Summer Corn, Tomato and Tortellini Pasta Salad
Ingredients
Lemon Vinaigrette:
- ⅓ cup extra virgin olive oil
- 4 tablespoons fresh lemon juice
- 1 clove garlic, finely minced or grated
- ¼ teaspoon salt
- ⅛ teaspoon black pepper
Pasta salad:
- 22 ounces cheese tortellini
- 2 cups cooked corn
- 1 cup halved/quartered grape or cherry tomatoes
- 1 large zucchini, halved and thinly sliced
- 2-3 tablespoons crumbled feta cheese
- 5 leaves fresh basil, torn or chopped
- salt and pepper to taste
Instructions
Vinaigrette:
- Combine all ingredients and whisk to combine.
Pasta salad:
- Cook tortellini according to package instructions. Once it has drained, drizzle a little olive oil or lemon vinaigrette over the pasta to keep it from sticking. Set aside to cool to room temperature.

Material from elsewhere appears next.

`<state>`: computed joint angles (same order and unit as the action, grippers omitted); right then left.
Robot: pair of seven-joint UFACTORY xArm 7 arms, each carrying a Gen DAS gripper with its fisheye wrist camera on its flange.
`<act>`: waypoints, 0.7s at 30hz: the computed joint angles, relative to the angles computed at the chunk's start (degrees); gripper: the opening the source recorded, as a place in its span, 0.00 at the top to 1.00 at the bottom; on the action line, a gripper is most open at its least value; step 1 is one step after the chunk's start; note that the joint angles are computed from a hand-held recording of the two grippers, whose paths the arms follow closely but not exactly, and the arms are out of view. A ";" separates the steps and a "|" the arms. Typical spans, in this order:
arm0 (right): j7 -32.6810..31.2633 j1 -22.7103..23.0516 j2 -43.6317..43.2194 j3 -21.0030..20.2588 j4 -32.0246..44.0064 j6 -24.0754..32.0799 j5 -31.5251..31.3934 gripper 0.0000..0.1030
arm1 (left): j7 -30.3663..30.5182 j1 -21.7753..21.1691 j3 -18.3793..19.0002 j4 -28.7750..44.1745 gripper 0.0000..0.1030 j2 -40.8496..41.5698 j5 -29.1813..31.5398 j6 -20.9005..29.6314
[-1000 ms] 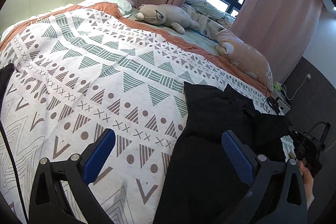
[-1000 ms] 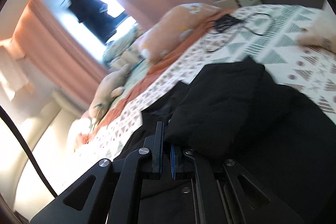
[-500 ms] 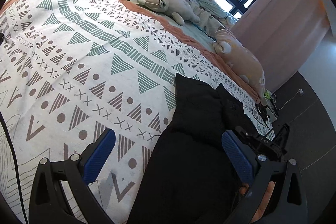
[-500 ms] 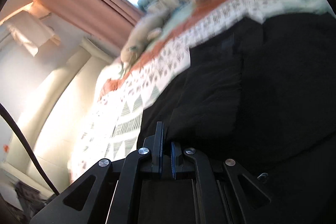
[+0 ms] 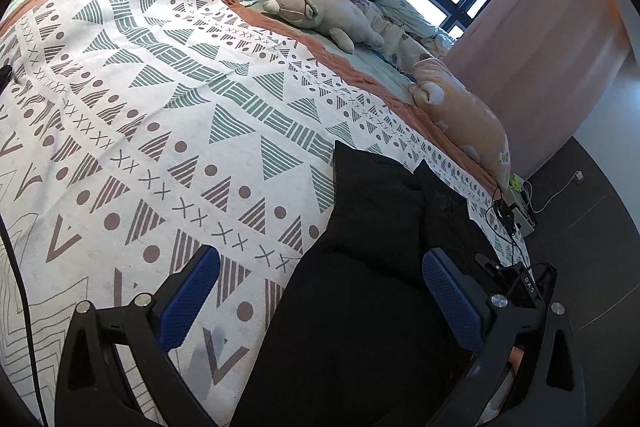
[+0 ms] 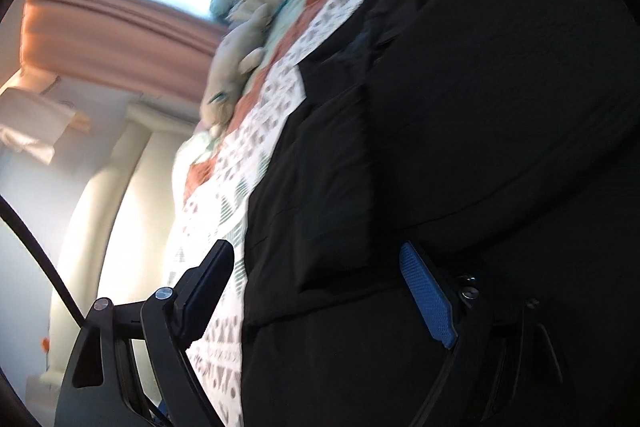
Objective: Fold large clothes
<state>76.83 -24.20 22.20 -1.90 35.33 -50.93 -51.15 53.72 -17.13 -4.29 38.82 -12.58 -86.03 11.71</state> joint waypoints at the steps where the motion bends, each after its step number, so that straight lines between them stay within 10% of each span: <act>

- Once cooled, combine tortellini, corn, tomatoes, zucchini, feta, basil, and dressing. Toss to combine. Season to taste with salt and pepper. Serve immediately or refrigerate.
Nutrition
Nutritional Information is an estimate based on third-party calculations and may vary based on products used and serving sizes.





Jennifer Anderson says
I made this and took it to an island party! Everyone loved it and was asking for the recipe. It’s a crisp and refreshing pasta salad option on these hot summer days! Plus, the colors of the dish make it a winner! I made extra dressing, of course!!
Celebrating Sweets says
I’m happy to hear that! Thanks for taking the time to stop by.
Lori says
Add some rotisserie shredded chicken and now my summer go to for hot nights! Love it!
Celebrating Sweets says
That sounds perfect! Thanks for stopping by. 🙂
Hal says
If I’m reading this correctly, you need to use 2 boxes of dried tortellini. Each braille box is 16 oz. I will be making this for a crowd of about 30 and want to be sure. I made this before and it was delicious but I don’t remember how much dried tortellini I used
Allison says
The recipe calls for 22oz of tortellini, which would be about 1.5 of the boxes you’re referring to. You can really just play around with and add more dressing and veggies to taste. Enjoy!